╭─ Dataset content

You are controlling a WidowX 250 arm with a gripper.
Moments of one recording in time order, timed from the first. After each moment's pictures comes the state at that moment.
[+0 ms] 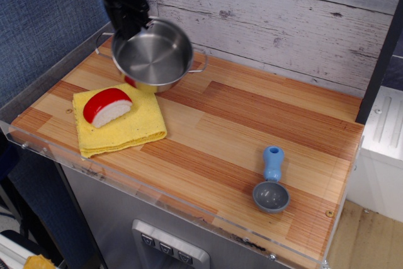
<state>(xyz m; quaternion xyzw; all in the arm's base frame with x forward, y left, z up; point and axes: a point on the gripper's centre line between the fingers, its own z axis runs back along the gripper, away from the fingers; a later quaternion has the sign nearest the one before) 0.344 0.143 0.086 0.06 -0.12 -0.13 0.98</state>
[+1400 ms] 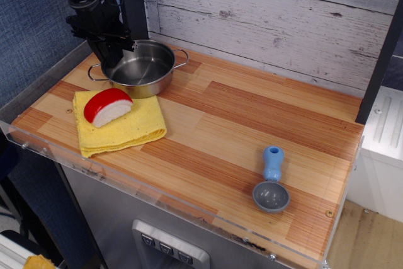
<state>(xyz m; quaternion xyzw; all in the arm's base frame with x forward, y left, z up) 0.350 0.182 0.023 0.01 -0.13 0.01 0.99</state>
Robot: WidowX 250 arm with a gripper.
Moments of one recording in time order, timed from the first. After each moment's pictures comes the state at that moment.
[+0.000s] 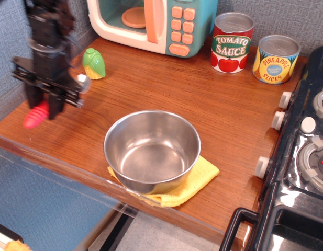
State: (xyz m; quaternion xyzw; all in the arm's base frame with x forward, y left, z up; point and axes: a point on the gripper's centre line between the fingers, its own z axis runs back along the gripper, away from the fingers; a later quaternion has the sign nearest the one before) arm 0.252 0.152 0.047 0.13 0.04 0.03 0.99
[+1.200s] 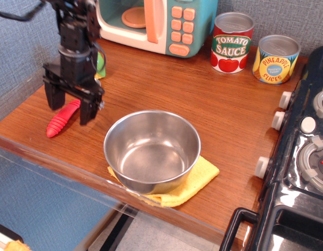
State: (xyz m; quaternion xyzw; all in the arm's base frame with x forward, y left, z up) arm 0.278 0.146 0.035 0.09 0.04 0.00 1.00
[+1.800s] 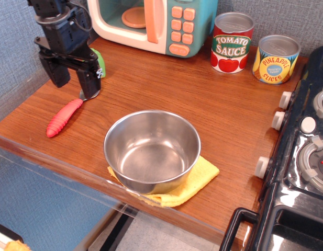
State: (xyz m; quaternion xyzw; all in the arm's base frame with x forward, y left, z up) arm 0.284 0.128 0.078 0.00 -0.07 -0.04 1.00
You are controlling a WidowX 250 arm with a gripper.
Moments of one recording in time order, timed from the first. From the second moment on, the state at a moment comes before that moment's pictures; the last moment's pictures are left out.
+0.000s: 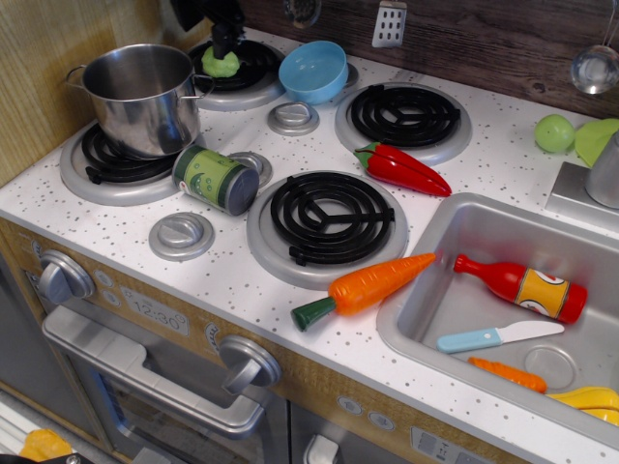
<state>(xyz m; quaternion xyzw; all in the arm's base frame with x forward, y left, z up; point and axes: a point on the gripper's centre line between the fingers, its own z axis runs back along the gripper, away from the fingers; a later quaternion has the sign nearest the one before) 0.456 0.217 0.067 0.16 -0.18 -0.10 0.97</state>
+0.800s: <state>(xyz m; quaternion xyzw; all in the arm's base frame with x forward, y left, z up) 0.484 0.227 0.029 0.08 -0.20 -0.13 0.97</state>
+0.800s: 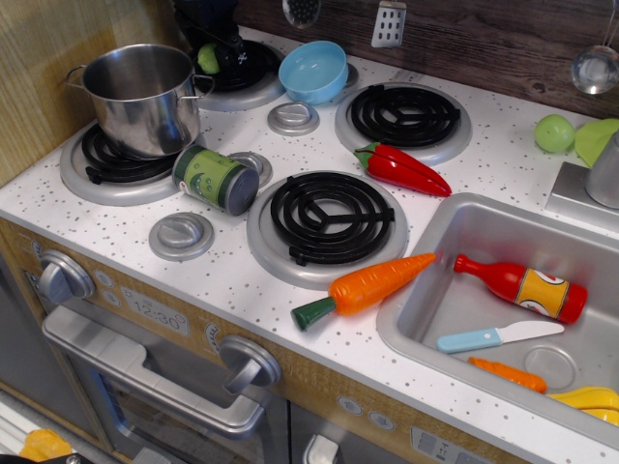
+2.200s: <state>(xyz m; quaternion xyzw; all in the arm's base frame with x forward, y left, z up) 0.370 0.179 0.169 0.23 -0.07 -0.02 0.97</state>
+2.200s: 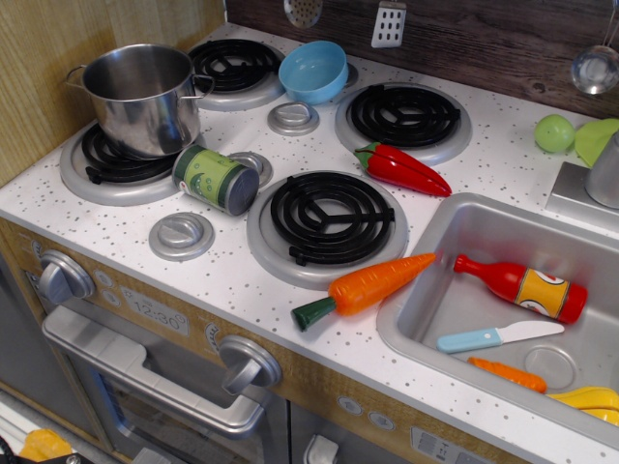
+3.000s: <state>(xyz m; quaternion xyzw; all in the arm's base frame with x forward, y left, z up) 0.361 0.179 0.149 0.24 -0.13 -0.03 0.96</state>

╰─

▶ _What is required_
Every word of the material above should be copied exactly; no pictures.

▶ _Exercise result_
You are controlling a WidowX 250 arm with a gripper.
Moments of one recording in time order, timed from the first. After each moment's pictures comes the state at that moment.
[+0 ms] 
<state>(xyz m; quaternion xyzw; all in the arm's base frame with x forward, y left, z up; point and axes: a point on the gripper's centre line between the fingers, its own z axis runs back along the gripper, away from the fingers; a later quaternion has the sign nearest the one before) 0.344 0.143 0.086 0.06 -0.12 -0.13 0.98</state>
[+1400 ms] 
<state>(xyz m; quaternion xyzw; all in the arm's base frame with x forward, y left, z up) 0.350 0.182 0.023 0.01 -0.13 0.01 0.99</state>
Robot: WidowX 250 arm with a gripper.
Moments of one recording in time order, timed from the first. After each moment's pictures comes the state at that moment.
[+0.000s] 
State: (xyz m; quaternion xyzw; all in the arm's base frame with x forward, y left, z up; point and axes: a point on the gripper's centre line between the fingers, its own z axis runs back along the gripper, away from the fingers; a later quaternion has the sign nearest the one before) arm 0.252 0.152 0.047 0.13 0.04 0.03 0.99
[+1.200s] 
State: (xyz m; quaternion xyzw; all in the arm's base frame with x forward, y left, z up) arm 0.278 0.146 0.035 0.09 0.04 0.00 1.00
[+1.800s] 
State: (xyz m; quaternion xyzw; all in the arm's base frame with x forward, y left, z up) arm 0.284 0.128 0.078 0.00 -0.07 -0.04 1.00
You are controlling a WidowX 250 arm with a gripper.
Moments of one recording in time order, timed from the first. From the second moment on, the state at a moment comes before that moment's pictures; the last moment's pictures are left out.
+0.000s: 
<state>(xyz m; quaternion xyzw; all in the arm's base frame with x forward, y left, z up; point and axes: a point on the gripper's centre line between the fingers, its own z axis runs back along the gripper, away from the fingers; a later quaternion has the sign nearest the one before) 0.456 0.217 0.067 0.16 -0.18 -0.10 0.97</state>
+0.800s: <state>(xyz m; quaternion xyzw; all in the arm's base frame with x forward, y left, z up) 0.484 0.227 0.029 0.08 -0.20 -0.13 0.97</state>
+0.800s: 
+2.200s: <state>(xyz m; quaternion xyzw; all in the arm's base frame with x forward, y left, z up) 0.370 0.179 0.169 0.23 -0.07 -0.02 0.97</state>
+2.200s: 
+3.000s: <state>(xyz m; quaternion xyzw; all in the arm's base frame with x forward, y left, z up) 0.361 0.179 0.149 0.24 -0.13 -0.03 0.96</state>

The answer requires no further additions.